An Immediate Threat to Life Notice was issued for the removal of the sterno containers and items used to construct a homemade wood stove, according to the statement.

Kingston Fire & Rescue, exercising powers under section 15 of the Fire Protection and Prevention Act, dismantled the wood structure and a partially enclosed combustible structure today, Tuesday, Mar. 5, 2024, in Belle Park. 

Photo via the City of Kingston.

“The safety of people living in the Belle Park area remains of utmost concern. Last night’s incidents resulted in two Immediate Threats to Life Notices being issued – one, for the removal of the wood structure and a second due to a campfire burning inside a combustible structure where the walls were made of skids and tarp,” said Deputy Fire Chief Kevin Donaldson. 

“We’re urging people to please use extreme caution in these situations. In recent weeks, fire crews have been called to multiple incidents where homemade fire sources inside combustibles structures have been the cause.”

Under the Fire Protection and Prevention Act, inspectors who believe a risk of fire poses an immediate threat to life have the authority to enter on land or premises and take any action urgently required to remove or reduce the threat to life and/or remove any items that may constitute a fire menace. 

According to the City, these actions are not related to enforcement of the Parks By-Law’s prohibition on daytime camping in parks. 
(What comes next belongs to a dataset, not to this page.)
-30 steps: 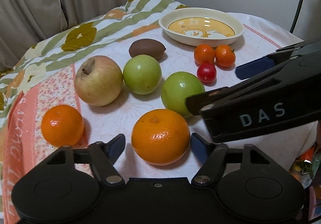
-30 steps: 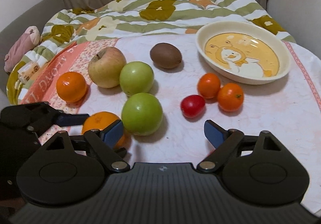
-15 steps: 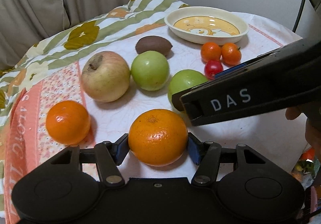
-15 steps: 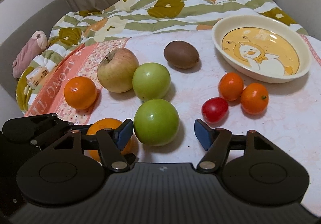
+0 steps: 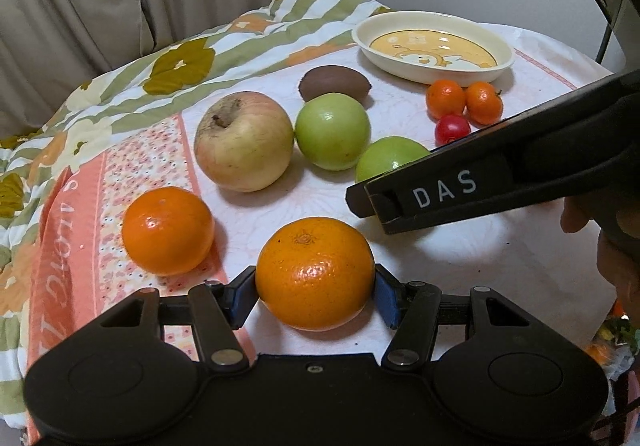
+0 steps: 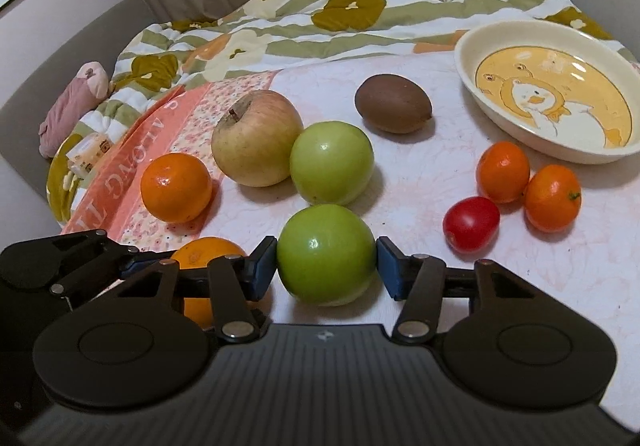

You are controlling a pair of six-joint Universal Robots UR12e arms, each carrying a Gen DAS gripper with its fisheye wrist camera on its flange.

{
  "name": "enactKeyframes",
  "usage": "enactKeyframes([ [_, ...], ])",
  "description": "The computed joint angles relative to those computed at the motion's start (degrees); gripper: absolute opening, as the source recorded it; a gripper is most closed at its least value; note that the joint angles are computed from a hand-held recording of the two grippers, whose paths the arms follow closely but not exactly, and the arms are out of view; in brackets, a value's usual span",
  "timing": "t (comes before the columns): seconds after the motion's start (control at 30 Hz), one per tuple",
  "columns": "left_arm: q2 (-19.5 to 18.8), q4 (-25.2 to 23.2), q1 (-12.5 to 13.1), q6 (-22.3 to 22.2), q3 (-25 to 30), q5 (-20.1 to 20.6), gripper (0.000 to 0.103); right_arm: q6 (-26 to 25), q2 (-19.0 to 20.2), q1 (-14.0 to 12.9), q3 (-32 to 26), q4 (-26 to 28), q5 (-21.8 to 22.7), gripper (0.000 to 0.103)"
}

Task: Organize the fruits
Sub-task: 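Close the left tool on an orange while the right tool grasps a green apple, then carry the orange with the left tool into the bowl while the right tool carries the green apple there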

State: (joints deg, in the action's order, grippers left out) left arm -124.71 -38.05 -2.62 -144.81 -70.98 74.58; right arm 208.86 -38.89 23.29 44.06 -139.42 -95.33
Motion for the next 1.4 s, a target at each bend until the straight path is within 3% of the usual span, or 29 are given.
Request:
enactKeyframes([
  [0.2, 0.4, 0.6, 0.2, -0.6, 0.3, 0.0, 0.063, 0.0, -0.9, 0.2, 0.8, -1.3, -1.7, 0.068],
  [0.47, 1.6, 0.1, -0.7, -1.6, 2.4, 1.1, 0.063, 0.4, -5.4, -0.2, 4.9, -4.8, -5.0, 0.068],
  [0.73, 0.3, -1.1, -3.1, -6.7, 7.9, 2.3, 0.063, -2.6, -10.6, -2.6, 9.0, -5.2, -6.5, 0.068],
  [1.0, -5.4, -4.4, -6.3, -11.2, 18.3, 2.6, 0.063, -8.1, -12.0, -7.0, 10.0, -5.0, -5.6, 0.068],
  [1.4, -19.7, -13.3, -10.9, -13.3, 39.9, 6.4, 0.063, -14.9, -7.0, -13.0, 4.6, -2.5, 1.3, 0.068],
])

To date, Kingston Fire & Rescue has taken action to remove or reduce immediate threats to life within Belle Park approximately 36 separate times, according to the City of Kingston. 

The City noted that support workers and staff from the City’s Housing and Social Services department were on site and available to assist anyone affected by the removal of the structures, including offering storage options for belongings, shelter space, and transportation. Kingstonist was not been able to verify those accounts with anyone living at the encampment by time of publication. Further coverage will be provided if/when more information becomes available.